REQUIREMENT: The answer should reproduce the listing below character for character.

SUPPLIED DATA:
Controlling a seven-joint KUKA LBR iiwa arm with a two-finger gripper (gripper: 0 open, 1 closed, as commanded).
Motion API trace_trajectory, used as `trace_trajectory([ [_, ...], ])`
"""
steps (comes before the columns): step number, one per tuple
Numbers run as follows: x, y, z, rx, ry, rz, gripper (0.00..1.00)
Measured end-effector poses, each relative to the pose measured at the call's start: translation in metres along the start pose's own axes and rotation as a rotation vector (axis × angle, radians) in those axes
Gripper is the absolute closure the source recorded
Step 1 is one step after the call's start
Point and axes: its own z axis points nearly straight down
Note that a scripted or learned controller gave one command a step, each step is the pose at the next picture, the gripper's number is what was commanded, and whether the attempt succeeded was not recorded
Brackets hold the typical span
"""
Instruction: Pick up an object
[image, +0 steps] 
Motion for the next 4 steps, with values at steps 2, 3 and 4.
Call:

TASK ANSWER:
Controlling a seven-joint KUKA LBR iiwa arm with a two-finger gripper (gripper: 0 open, 1 closed, as commanded).
Motion API trace_trajectory, used as `trace_trajectory([ [_, ...], ])`
"""
steps (comes before the columns): step number, one per tuple
Numbers run as follows: x, y, z, rx, ry, rz, gripper (0.00..1.00)
Measured end-effector poses, each relative to the pose measured at the call's start: translation in metres along the start pose's own axes and rotation as a rotation vector (axis × angle, radians) in those axes
Gripper is the absolute closure the source recorded
Step 1 is one step after the call's start
Point and axes: its own z axis points nearly straight down
Note that a scripted or learned controller gave one command a step, each step is the pose at the next picture, the gripper's number is what was commanded, and whether the attempt succeeded was not recorded
Brackets hold the typical span
"""
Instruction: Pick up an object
[image, +0 steps] 
Motion for the next 4 steps, with values at steps 2, 3 and 4.
Call:

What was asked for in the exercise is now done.